# finished my hoglet



## ozzie46 (Sep 15, 2015)

Here is my completed Hoglet. Took me about a year of on and off work.

















Here's video










  Thanks Ron


----------



## dnalot (Sep 15, 2015)

Wow, that sounds great. How can you bring yourself to sell it?

Mark T


----------



## ozzie46 (Sep 15, 2015)

Needs must.
I can make another one.

Thanks for looking.

Ron


----------



## Herbiev (Sep 15, 2015)

Great work Ron. Thanks for sharing


----------



## ozzie46 (Sep 15, 2015)

Thanks Herbie.

Ron


----------



## gus (Sep 16, 2015)

Hi Ron.

Great engine.

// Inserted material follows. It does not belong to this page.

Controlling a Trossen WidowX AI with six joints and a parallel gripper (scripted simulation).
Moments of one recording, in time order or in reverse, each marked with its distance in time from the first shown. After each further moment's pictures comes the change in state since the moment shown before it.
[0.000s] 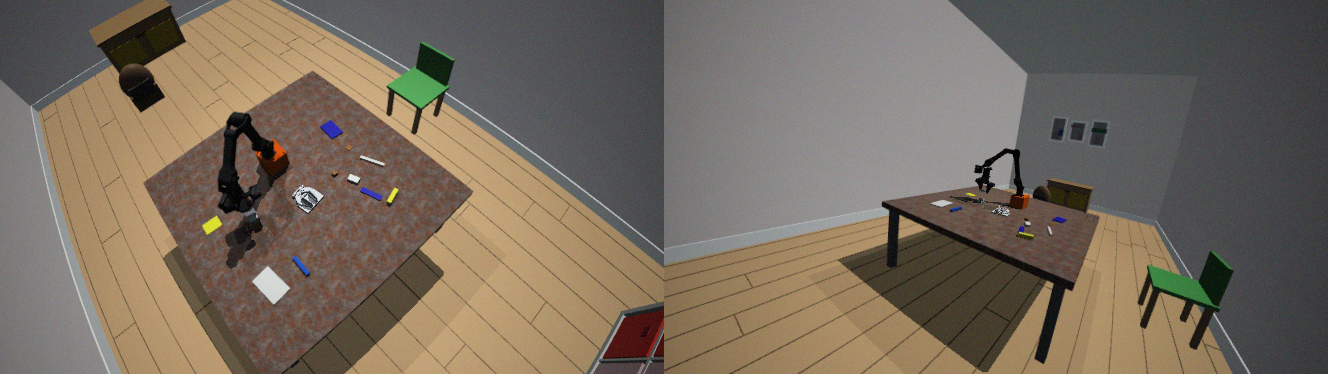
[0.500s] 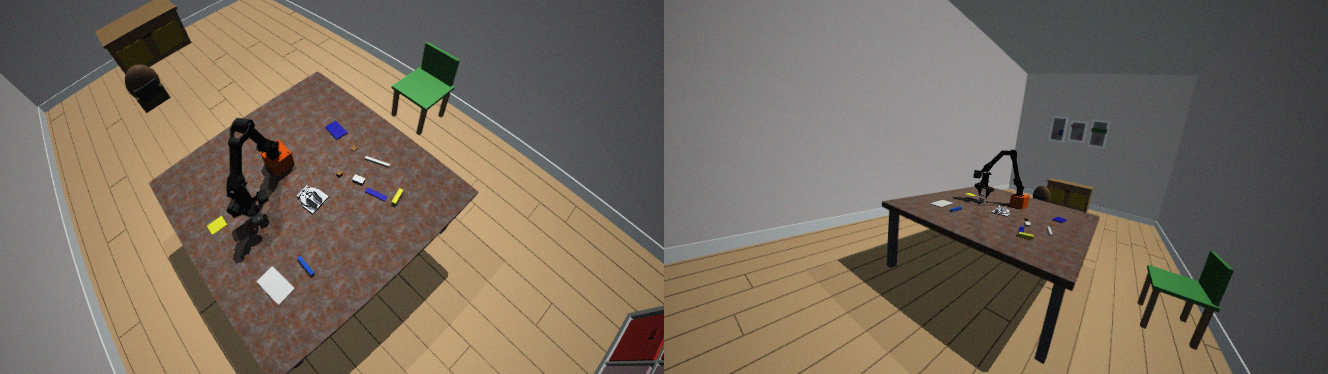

Video please.


----------



## Swifty (Sep 16, 2015)

gus said:


> Hi Ron.
> 
> Great engine. Video please.



Click on the last picture Gus, it's a video link.

Paul.


----------



## gus (Sep 16, 2015)

Runs like the Triumph and Norton MotorBike Engines.And even have the kick starter. Both engines are not known as kicking back at owner. The Matchless with magnetos will give a nasty kick back. Seen it happen.


----------



## ozzie46 (Sep 16, 2015)

Thanks Gus. It's supposed to sound like a Harley  Oh well.


You're doing  excellent work on your Jerry Howell engine. Can't wait to hear it run.

Paul I see you're getting close to a running engine?  Excellent work by the way.

 Ron


----------